[What is expected] Where the data below begins, start retyping exactly, and end on the line with "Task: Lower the", which is included; no picture goes in.

___ Data supplied

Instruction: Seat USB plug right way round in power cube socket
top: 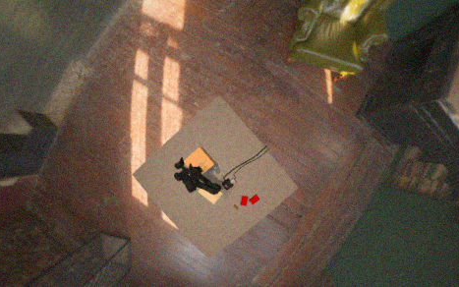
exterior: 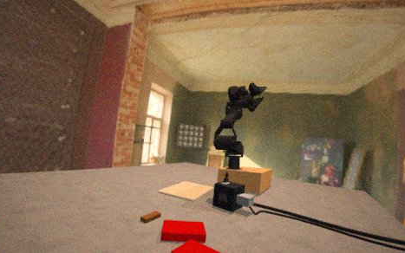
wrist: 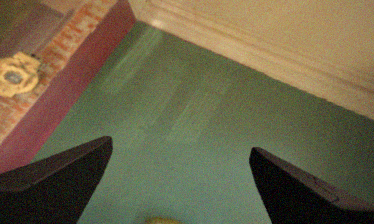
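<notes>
My gripper tip is 400 mm short of the dark USB plug, 40 mm to the right of it and 410 mm above it. The rest, counted from my gripper tip: small brown block 660 mm ahead, 10 mm to the right, 500 mm below; silver-framed socket 400 mm ahead, 40 mm to the left, 440 mm below; beige flat sheet 380 mm ahead, 150 mm to the right, 500 mm below.
</notes>
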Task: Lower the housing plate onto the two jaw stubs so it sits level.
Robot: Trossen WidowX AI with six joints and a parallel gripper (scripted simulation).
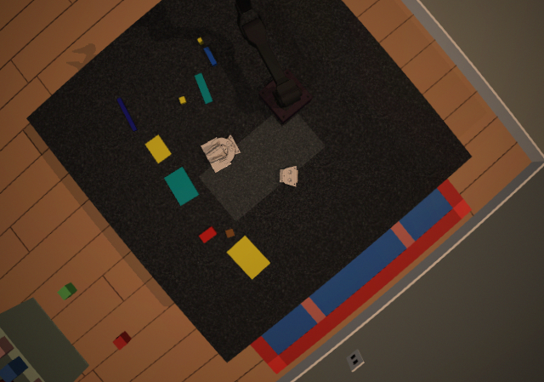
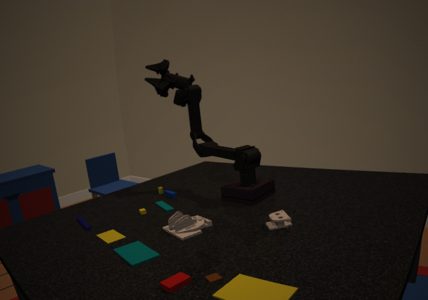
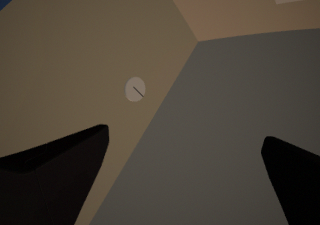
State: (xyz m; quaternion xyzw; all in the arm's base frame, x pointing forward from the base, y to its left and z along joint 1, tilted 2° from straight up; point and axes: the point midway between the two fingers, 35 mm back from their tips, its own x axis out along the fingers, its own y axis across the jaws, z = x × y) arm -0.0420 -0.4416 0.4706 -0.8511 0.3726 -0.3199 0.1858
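Now: gripper tip 68 cm to the right of the white stepped stand, 52 cm above it and 24 cm short of it. Also, from my gripper tip: yellow piece 53 cm below, 50 cm ahead, 23 cm to the left; then teal tile 55 cm ahead, 53 cm below, 39 cm to the left; then red block 62 cm ahead, 60 cm to the left, 52 cm below.
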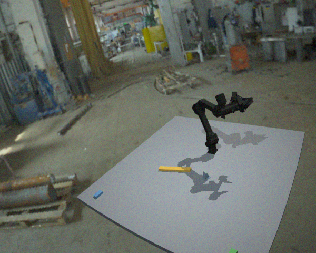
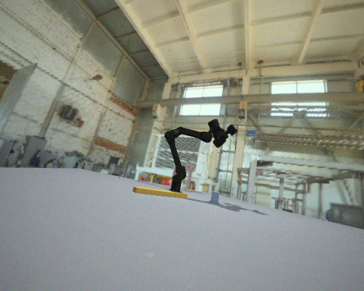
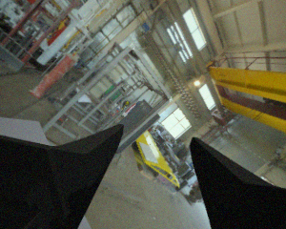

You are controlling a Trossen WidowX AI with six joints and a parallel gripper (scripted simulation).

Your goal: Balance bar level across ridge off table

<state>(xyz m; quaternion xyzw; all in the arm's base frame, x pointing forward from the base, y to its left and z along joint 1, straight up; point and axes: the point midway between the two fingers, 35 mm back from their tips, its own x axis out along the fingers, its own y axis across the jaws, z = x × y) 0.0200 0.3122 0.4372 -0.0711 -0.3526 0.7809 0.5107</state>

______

[Solution]
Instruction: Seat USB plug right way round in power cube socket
top: 
exterior: 
wrist: 
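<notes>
My gripper tip is 400 mm short of the dark USB plug, 40 mm to the right of it and 410 mm above it. The rest, counted from my gripper tip: small brown block 660 mm ahead, 10 mm to the right, 500 mm below; silver-framed socket 400 mm ahead, 40 mm to the left, 440 mm below; beige flat sheet 380 mm ahead, 150 mm to the right, 500 mm below.
</notes>
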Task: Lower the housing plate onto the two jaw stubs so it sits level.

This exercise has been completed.